**WORK TO BE COMPLETED:**
Search the records for the string "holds", then copy each line where it appears.

(Data extracted from a collection)

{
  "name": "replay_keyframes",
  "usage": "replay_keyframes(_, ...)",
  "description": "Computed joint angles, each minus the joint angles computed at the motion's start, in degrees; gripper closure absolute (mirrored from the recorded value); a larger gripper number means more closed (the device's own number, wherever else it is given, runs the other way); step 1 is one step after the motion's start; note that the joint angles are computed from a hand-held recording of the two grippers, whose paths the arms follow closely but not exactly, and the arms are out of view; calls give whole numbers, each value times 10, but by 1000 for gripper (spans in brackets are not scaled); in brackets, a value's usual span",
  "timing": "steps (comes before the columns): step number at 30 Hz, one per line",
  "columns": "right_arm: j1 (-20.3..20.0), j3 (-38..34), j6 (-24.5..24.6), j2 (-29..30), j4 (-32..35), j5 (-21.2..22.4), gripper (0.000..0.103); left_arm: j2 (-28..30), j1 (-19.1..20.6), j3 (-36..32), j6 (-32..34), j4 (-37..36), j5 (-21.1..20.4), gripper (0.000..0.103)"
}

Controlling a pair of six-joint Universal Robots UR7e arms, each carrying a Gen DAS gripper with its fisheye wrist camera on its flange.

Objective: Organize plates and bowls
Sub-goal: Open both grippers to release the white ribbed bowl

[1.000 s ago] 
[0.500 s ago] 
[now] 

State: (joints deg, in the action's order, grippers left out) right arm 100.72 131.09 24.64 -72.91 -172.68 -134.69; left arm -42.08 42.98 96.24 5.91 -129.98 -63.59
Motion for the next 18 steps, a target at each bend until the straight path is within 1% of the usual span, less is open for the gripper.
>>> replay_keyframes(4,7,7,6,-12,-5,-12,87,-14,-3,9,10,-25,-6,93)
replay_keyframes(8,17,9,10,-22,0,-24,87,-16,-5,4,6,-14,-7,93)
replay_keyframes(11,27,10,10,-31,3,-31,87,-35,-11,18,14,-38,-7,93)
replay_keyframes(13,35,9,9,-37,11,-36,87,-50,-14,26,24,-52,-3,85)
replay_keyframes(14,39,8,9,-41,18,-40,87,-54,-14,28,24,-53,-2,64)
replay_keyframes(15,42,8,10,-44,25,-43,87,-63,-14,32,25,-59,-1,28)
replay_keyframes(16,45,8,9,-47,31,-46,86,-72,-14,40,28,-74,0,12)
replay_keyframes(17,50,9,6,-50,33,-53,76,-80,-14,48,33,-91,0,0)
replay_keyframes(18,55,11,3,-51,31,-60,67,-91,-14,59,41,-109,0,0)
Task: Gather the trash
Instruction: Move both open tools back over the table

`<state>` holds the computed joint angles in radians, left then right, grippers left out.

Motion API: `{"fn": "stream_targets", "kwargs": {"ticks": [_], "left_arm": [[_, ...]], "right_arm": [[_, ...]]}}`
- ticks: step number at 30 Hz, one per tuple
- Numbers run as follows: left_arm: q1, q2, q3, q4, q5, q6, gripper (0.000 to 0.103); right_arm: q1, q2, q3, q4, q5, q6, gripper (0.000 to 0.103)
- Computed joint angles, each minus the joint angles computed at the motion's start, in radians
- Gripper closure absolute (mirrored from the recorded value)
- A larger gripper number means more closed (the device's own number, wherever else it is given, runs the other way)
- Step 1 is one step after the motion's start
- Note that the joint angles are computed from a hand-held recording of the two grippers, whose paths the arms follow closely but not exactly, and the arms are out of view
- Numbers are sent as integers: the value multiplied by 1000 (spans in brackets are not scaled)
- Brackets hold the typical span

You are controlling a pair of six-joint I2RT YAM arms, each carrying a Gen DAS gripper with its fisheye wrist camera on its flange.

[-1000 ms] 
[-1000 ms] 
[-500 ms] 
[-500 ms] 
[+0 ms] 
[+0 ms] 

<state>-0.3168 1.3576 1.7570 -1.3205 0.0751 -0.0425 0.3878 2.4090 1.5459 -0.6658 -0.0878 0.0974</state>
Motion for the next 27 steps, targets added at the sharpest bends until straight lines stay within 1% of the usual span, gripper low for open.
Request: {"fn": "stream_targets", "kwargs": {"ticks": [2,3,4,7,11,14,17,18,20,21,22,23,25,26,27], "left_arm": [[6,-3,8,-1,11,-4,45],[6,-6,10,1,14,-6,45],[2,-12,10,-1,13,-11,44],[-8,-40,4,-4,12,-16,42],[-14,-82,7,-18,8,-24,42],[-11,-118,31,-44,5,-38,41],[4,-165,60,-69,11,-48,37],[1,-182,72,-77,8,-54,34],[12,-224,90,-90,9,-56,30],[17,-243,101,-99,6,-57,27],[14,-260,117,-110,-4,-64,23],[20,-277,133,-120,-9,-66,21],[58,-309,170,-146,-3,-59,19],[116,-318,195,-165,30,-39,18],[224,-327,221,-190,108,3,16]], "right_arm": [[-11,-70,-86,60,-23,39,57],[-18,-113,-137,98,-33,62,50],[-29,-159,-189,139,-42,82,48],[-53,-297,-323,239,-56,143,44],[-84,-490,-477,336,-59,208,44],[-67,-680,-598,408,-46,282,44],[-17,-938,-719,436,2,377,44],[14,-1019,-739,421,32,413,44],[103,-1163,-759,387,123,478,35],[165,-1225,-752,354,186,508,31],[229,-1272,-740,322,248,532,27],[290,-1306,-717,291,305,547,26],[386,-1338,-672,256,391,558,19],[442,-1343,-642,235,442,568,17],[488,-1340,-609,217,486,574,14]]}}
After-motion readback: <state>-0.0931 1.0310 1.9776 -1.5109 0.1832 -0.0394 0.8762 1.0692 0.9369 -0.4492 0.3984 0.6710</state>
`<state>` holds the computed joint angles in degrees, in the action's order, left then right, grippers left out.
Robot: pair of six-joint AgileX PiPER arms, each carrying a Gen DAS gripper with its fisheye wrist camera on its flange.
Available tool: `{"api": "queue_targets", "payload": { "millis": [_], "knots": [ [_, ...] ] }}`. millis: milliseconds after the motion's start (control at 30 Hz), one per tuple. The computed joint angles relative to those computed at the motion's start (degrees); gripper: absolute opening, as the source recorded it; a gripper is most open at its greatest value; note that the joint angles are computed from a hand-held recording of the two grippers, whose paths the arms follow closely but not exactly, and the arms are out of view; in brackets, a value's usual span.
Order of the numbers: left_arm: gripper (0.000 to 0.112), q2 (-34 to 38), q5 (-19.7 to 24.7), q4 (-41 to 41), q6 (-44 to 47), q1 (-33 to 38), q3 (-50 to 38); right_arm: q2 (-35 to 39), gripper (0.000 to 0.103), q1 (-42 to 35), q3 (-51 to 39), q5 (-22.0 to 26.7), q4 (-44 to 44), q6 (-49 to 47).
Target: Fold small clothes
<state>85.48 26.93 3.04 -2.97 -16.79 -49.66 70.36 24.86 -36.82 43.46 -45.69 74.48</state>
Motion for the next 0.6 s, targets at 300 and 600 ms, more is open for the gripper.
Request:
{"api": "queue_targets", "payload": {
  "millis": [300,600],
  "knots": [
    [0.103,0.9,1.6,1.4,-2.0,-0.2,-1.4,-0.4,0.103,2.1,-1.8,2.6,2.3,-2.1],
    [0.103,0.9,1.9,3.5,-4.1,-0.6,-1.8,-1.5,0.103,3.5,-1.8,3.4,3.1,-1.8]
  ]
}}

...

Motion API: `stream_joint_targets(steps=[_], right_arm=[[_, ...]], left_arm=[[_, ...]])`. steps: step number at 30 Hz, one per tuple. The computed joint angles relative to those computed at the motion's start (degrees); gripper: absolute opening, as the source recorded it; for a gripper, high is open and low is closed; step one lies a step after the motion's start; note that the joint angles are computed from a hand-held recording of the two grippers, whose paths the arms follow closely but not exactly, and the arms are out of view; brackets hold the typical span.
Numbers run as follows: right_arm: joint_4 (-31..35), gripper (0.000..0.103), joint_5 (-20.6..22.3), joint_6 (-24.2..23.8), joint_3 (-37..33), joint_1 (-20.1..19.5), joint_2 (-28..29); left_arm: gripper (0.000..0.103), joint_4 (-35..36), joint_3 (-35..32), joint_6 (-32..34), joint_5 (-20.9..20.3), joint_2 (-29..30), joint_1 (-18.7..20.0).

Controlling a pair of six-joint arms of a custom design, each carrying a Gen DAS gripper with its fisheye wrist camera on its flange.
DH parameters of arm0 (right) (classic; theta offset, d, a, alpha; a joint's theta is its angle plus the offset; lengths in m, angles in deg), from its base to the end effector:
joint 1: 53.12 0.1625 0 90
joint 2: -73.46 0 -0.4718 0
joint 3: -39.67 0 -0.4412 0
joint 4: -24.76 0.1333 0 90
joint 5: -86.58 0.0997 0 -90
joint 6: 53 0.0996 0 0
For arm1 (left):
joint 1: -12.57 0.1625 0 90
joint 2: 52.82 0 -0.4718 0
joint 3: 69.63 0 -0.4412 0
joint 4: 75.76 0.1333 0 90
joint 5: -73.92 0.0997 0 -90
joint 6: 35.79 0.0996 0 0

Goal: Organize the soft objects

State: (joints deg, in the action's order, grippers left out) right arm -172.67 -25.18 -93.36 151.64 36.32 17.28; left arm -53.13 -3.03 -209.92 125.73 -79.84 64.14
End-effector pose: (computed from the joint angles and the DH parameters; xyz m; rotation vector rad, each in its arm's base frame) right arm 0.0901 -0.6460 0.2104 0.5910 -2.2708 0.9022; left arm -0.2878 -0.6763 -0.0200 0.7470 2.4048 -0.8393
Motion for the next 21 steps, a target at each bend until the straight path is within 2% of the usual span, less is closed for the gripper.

**RESPONSE:**
`<state>` holds the computed joint angles in radians, left then right, grippers left out.
`<state>` holds the computed joint angles in degrees, in the action's order, left then right, grippers left out.

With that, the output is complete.